Your 13 year old giving you some good quality sass (for the 763rd time today…) that would make even your own teenage self run for the hills! 

So remember:

*pause*

And then;

*breathe*

That long. calming. deep breath. 

You’ve got this.


Step 3:

*Regulate*

The reason we PAUSE and BREATHE is to help us to REGULATE.

As we were discussing and creating this post we realised it’s probably easier to talk about ‘dysregulation’ before ‘regulation’. So here it goes...

Dysregulation. 

How do we know when we are dysregulated? 

What does that look or feel like?

Feeling overwhelmed 

Feeling stretched too thin 

a bit ‘panicky’ 

Agitated/ Irritated

Impatient 

Intolerant 

Frustrated 

Snappy...

We think you get the idea.

But on a deeper level, it could also look like;

Anger 

Hopelessness

Self-doubt

Tearful 


When the world seems slightly off tilt, when you feel like you are skating on thin ice and you know you could crack at any moment; you are most likely on the slippery slope to dysregulation.

All of us experience varying degrees of dysregulation throughout the day. It’s perfectly normal. Some of us are more aware of it than others. Depending on the situation, and the level of dysregulation, it can take us longer to re-regulate. 

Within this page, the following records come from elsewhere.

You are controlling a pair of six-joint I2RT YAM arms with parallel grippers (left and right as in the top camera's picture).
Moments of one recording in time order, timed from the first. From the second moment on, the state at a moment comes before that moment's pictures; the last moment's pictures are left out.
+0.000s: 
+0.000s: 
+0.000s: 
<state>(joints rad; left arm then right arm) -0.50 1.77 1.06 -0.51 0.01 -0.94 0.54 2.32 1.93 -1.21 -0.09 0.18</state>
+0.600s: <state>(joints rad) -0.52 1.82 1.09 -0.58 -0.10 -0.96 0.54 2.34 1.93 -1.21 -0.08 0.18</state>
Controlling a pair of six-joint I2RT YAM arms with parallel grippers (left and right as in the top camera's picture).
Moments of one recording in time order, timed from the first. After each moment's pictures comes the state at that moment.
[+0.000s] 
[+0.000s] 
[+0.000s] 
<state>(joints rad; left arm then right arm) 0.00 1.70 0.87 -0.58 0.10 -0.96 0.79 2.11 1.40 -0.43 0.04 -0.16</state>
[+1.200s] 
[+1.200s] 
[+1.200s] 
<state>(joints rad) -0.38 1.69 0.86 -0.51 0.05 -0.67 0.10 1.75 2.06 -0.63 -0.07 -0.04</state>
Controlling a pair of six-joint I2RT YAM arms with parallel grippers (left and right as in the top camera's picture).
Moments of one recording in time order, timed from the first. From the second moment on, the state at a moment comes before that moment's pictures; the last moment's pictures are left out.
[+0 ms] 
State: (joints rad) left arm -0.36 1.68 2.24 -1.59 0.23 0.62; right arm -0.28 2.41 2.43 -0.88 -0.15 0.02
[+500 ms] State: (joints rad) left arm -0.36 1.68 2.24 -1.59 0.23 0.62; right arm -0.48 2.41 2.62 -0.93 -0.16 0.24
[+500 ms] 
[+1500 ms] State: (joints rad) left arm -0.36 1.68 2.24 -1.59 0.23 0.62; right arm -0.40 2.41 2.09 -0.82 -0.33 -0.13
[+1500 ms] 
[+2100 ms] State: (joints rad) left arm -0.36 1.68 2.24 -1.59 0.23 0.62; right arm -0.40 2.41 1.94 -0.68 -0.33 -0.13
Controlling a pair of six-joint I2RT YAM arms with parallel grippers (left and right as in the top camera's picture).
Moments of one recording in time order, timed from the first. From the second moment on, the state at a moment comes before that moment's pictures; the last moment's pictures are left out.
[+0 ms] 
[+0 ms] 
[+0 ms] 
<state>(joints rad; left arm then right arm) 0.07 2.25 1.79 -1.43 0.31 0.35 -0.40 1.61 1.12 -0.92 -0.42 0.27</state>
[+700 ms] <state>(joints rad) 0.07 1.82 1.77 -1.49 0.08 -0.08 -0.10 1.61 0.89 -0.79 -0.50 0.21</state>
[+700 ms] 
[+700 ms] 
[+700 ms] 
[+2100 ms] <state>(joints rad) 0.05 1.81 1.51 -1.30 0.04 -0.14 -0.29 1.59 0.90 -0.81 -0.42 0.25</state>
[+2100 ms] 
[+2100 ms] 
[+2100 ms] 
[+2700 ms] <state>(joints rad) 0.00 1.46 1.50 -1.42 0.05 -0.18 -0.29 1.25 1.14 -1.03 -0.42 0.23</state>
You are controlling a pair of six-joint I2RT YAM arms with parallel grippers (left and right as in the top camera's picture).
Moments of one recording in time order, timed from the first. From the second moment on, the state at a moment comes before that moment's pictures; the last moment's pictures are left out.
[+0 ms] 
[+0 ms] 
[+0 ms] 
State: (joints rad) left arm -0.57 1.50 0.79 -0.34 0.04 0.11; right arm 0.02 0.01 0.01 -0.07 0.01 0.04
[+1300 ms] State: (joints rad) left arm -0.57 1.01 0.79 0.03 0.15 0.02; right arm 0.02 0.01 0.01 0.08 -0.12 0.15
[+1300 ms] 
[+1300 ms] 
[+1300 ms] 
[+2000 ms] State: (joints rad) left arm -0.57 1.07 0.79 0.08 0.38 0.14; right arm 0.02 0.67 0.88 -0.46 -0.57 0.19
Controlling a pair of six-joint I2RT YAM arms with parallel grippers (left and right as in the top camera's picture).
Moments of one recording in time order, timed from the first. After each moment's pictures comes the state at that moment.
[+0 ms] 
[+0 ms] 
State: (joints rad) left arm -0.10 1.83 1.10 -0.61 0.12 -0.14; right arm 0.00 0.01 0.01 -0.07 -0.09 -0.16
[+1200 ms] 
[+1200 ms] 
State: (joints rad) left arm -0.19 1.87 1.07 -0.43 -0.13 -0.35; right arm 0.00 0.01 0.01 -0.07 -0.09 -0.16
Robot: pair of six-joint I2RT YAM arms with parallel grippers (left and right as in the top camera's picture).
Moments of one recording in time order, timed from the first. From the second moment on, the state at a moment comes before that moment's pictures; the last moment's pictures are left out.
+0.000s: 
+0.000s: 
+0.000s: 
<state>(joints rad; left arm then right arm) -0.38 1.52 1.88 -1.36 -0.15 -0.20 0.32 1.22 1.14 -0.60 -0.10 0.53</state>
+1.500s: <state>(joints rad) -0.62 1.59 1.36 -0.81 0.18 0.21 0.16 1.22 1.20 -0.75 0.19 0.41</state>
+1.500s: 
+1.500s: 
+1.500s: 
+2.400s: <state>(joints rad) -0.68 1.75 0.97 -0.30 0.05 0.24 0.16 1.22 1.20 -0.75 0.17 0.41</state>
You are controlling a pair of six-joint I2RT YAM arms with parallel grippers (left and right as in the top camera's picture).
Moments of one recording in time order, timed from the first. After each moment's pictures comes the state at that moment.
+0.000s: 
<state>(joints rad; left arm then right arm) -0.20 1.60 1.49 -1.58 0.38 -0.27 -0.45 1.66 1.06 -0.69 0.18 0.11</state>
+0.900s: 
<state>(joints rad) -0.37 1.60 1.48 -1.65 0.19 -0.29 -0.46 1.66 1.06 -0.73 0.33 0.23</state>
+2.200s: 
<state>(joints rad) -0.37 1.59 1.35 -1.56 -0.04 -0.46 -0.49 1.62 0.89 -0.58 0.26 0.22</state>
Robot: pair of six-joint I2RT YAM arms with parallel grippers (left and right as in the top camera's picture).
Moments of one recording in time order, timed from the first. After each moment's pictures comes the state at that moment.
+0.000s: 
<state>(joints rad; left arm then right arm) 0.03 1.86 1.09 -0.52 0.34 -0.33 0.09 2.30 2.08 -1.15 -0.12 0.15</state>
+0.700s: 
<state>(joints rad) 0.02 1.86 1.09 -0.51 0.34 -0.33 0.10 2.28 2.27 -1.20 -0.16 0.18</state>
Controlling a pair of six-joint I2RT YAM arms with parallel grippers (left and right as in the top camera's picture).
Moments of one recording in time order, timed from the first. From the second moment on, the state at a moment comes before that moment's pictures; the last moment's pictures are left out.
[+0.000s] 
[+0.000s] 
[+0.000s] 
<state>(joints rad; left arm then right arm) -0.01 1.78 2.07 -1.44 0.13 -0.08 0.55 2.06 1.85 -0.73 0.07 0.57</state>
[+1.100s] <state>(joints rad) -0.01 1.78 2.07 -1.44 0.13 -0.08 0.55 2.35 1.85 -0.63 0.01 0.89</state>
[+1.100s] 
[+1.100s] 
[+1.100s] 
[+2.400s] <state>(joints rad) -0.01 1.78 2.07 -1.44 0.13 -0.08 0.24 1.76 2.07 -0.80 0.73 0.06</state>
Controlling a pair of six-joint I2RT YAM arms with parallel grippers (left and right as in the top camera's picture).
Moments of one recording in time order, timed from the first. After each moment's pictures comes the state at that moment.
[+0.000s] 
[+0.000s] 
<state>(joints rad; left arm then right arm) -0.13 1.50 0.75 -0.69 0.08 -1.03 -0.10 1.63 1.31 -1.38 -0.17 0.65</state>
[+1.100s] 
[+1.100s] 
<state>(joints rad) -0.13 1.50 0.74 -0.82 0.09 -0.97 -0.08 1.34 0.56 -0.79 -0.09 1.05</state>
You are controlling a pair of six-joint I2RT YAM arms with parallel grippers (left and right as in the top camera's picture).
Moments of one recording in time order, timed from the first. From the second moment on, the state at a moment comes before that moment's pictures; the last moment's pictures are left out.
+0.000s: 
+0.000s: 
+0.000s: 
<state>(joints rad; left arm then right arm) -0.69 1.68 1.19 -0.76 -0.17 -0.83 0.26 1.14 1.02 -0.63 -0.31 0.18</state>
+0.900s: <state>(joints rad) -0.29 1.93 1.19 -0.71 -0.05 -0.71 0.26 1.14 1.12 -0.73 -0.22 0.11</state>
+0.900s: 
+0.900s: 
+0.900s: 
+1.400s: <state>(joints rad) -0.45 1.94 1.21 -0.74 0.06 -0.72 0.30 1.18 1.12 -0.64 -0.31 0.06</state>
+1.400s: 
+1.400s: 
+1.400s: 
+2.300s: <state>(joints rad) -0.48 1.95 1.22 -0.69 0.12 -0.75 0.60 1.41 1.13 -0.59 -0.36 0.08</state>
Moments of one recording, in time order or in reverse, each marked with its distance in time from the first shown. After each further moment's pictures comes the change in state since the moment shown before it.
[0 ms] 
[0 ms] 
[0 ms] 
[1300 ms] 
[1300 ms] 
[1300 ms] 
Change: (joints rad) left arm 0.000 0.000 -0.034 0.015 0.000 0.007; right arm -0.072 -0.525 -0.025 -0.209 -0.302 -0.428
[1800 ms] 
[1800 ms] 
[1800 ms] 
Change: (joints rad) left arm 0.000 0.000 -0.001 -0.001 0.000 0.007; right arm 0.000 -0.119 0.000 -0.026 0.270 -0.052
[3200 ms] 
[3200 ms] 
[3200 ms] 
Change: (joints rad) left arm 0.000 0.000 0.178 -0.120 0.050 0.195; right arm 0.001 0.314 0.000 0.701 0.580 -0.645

So what is regulation then?

*It’s a state of emotional balance.*

But how does that actually feel? What does that look like?

Feeling calm and confident.

Having the ability to respond and not react.

Being able to deal with what life throws at you. 

Almost feeling slightly invincible.

Feeling compassion towards others

Have more empathy towards others

Being more patient and tolerant

Feeling grounded and centred


The reality is flipping from regulated to dysregulated can happen in a split second and generally happens multiple times a day. The point is not to avoid dysregulation, it's about recogonising when you’re on the edge and bringing yourself back quicker. 


Remember: PBR: PAUSE.BREATHE.REGULATE.